Give back all the entries below. Omit none of them.
____
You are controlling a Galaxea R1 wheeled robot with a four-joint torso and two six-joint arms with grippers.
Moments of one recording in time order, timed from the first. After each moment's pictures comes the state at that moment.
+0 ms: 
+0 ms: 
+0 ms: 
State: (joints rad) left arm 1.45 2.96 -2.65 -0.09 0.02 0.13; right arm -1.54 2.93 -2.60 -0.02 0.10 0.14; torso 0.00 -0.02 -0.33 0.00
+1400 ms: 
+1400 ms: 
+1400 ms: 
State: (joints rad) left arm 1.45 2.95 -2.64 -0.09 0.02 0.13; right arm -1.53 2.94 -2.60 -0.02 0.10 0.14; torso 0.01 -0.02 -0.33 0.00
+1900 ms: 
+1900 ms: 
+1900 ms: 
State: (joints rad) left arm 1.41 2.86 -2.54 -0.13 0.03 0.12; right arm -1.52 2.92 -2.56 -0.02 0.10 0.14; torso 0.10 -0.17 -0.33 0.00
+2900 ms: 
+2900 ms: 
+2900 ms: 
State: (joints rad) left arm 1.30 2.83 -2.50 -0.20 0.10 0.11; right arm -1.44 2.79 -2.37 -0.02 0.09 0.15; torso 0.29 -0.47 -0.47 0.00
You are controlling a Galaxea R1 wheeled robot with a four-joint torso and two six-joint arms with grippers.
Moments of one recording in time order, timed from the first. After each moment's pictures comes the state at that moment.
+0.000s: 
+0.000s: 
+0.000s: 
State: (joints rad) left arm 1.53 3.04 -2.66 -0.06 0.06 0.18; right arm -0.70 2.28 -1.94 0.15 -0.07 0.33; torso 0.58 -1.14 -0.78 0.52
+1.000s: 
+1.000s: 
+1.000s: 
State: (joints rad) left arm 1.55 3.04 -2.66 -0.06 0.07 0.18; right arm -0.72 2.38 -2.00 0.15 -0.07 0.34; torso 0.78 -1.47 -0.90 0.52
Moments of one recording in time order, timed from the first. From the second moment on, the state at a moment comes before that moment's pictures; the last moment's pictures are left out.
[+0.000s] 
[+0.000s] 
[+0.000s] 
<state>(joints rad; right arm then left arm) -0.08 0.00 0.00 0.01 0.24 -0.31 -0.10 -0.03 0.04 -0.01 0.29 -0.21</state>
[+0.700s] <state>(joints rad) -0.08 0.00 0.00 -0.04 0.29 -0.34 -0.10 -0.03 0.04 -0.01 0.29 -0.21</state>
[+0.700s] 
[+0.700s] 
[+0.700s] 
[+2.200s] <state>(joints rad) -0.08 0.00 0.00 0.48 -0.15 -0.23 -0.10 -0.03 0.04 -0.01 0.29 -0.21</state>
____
_SOLUTION_.
You are controlling a Galaxea R1 wheeled robot with a four-joint torso and two six-joint arms with grippers.
Moments of one recording in time order, timed from the first. After each moment's pictures comes the state at that moment.
+0 ms: 
+0 ms: 
+0 ms: 
State: (joints rad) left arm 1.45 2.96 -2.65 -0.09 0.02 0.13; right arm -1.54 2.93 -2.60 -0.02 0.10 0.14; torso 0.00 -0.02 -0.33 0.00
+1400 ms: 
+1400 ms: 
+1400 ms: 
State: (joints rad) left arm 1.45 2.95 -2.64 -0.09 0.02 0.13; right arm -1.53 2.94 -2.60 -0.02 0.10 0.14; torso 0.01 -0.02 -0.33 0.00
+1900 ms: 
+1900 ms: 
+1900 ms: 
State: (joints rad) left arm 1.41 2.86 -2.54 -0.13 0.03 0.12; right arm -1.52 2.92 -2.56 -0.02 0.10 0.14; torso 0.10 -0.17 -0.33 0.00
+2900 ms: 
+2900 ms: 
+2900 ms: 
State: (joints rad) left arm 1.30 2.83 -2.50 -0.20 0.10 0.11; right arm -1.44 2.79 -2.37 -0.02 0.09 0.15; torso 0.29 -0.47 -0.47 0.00
You are controlling a Galaxea R1 wheeled robot with a four-joint torso and two six-joint arms with grippers.
Moments of one recording in time order, timed from the first. After each moment's pictures comes the state at that moment.
+0.000s: 
+0.000s: 
+0.000s: 
State: (joints rad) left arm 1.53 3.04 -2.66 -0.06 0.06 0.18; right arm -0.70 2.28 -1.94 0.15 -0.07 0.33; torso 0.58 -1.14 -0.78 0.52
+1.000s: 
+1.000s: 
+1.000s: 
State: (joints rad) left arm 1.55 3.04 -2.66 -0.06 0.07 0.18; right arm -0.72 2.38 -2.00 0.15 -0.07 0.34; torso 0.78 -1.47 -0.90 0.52
Moments of one recording in time order, timed from the first. From the second moment on, the state at a moment comes before that moment's pictures; the last moment's pictures are left out.
[+0.000s] 
[+0.000s] 
[+0.000s] 
<state>(joints rad; right arm then left arm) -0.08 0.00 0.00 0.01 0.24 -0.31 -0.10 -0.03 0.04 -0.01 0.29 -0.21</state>
[+0.700s] <state>(joints rad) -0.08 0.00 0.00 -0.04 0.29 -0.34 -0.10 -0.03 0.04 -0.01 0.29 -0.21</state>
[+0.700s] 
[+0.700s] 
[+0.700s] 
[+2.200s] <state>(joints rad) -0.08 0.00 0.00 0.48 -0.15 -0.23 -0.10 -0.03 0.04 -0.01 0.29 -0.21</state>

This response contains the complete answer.